* [ASSIGNED TASK] Transcribe the listing below word for word but skip its images.

[DATA SHOWN Boundary: Start]

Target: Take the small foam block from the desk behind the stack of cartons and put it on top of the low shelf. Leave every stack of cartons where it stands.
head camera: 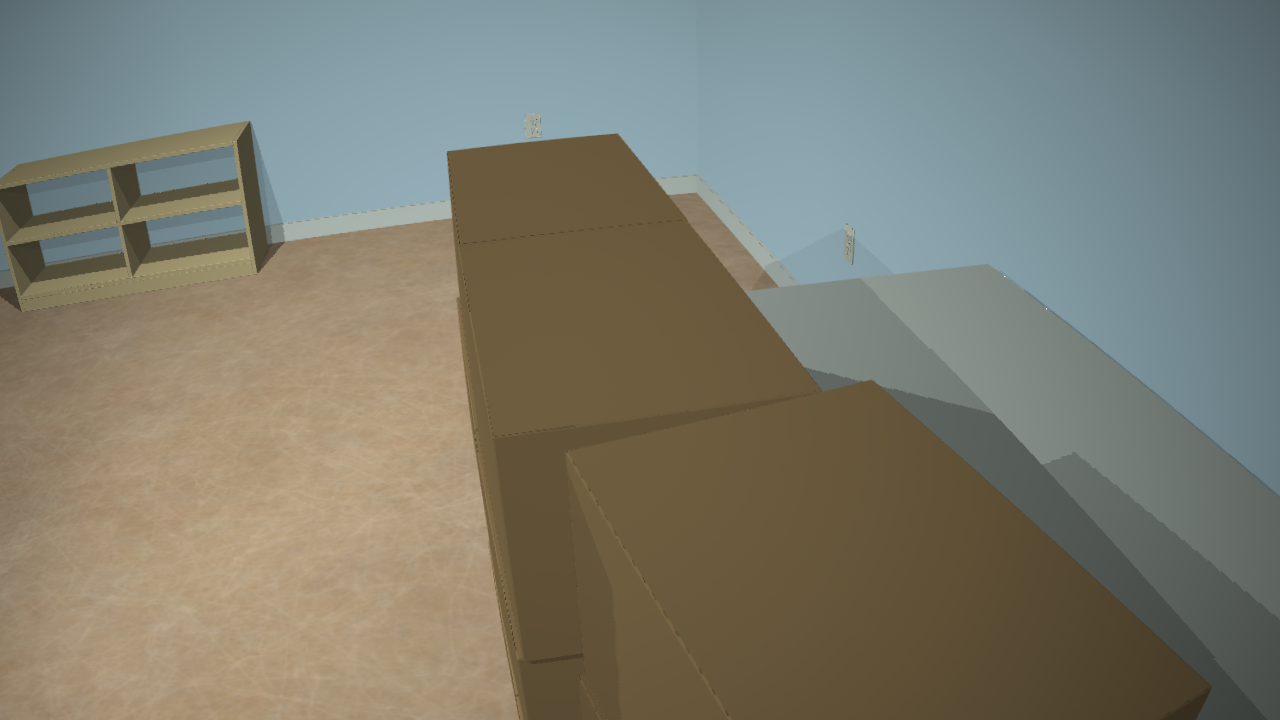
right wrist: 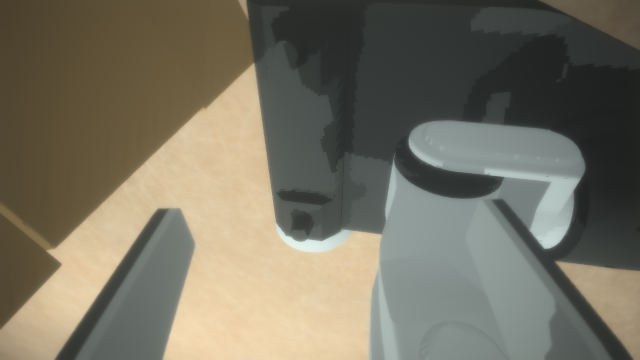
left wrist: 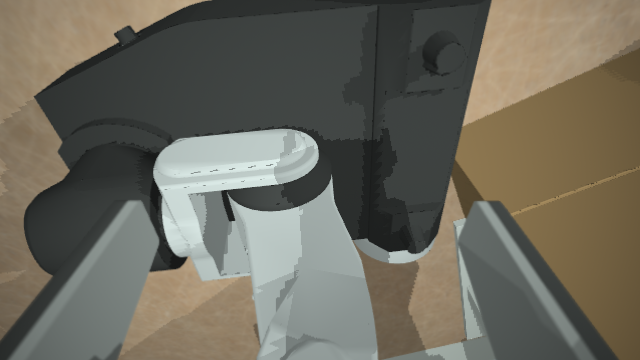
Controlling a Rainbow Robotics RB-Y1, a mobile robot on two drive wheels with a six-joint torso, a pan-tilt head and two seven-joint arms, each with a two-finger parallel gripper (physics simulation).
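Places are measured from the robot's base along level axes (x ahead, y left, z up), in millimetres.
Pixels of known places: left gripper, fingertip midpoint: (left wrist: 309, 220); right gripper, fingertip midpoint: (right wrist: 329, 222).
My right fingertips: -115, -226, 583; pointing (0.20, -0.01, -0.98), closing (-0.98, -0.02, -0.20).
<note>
Behind a point stands the place of what it marks, as x, y, z.
The low shelf (head camera: 134, 154) {3511, 2212, 610}, pale wood with open compartments, stands against the far wall at the left of the head view. Brown cartons (head camera: 626, 322) (left wrist: 565, 120) (right wrist: 100, 100) stand stacked in a row through the middle of the head view, with the nearest carton top (head camera: 850, 537) {411, -141, 1080} at lower right. Behind them the grey desk (head camera: 1029, 358) {1331, -682, 720} runs along the right wall, partly hidden and partly in shadow. The foam block does not show in any view. My left gripper (left wrist: 309, 220) {-191, 254, 577} is open and empty. My right gripper (right wrist: 329, 222) {-115, -226, 583} is open and empty, with cartons to its left in the right wrist view.
Brown floor (head camera: 313, 447) {2182, 1004, 0} lies between the shelf and the cartons. The blue walls meet in a corner beyond the cartons. My dark base (left wrist: 280, 75) {-213, 145, 169} (right wrist: 310, 125) {-17, -41, 191} shows below both grippers. A pale frame piece (left wrist: 435, 351) {269, -1156, 15} shows at the left wrist view's lower right.
</note>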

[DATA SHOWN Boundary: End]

* [WRITTEN ANSWER]
Target: Take the small foam block from the desk behind the stack of cartons and put it on top of the low shelf. Leave every stack of cartons where it stands.
head camera: 
right wrist: 
left wrist: 
Controlling a Rainbow Robotics RB-Y1, a mobile robot on two drive wheels with a six-joint torso, a pan-tilt head and two seven-joint arms, each with a two-finger parallel gripper (physics simulation).
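Places are measured from the robot's base along level axes (x ahead, y left, z up), in millimetres.
Pixels of known places: left gripper, fingertip midpoint: (left wrist: 309, 220); right gripper, fingertip midpoint: (right wrist: 329, 222).
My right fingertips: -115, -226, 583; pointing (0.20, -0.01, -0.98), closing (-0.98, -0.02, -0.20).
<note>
Behind a point stands the place of what it marks, as x, y, z.
The low shelf (head camera: 134, 154) {3511, 2212, 610}, pale wood with open compartments, stands against the far wall at the left of the head view. Brown cartons (head camera: 626, 322) (left wrist: 565, 120) (right wrist: 100, 100) stand stacked in a row through the middle of the head view, with the nearest carton top (head camera: 850, 537) {411, -141, 1080} at lower right. Behind them the grey desk (head camera: 1029, 358) {1331, -682, 720} runs along the right wall, partly hidden and partly in shadow. The foam block does not show in any view. My left gripper (left wrist: 309, 220) {-191, 254, 577} is open and empty. My right gripper (right wrist: 329, 222) {-115, -226, 583} is open and empty, with cartons to its left in the right wrist view.
Brown floor (head camera: 313, 447) {2182, 1004, 0} lies between the shelf and the cartons. The blue walls meet in a corner beyond the cartons. My dark base (left wrist: 280, 75) {-213, 145, 169} (right wrist: 310, 125) {-17, -41, 191} shows below both grippers. A pale frame piece (left wrist: 435, 351) {269, -1156, 15} shows at the left wrist view's lower right.
</note>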

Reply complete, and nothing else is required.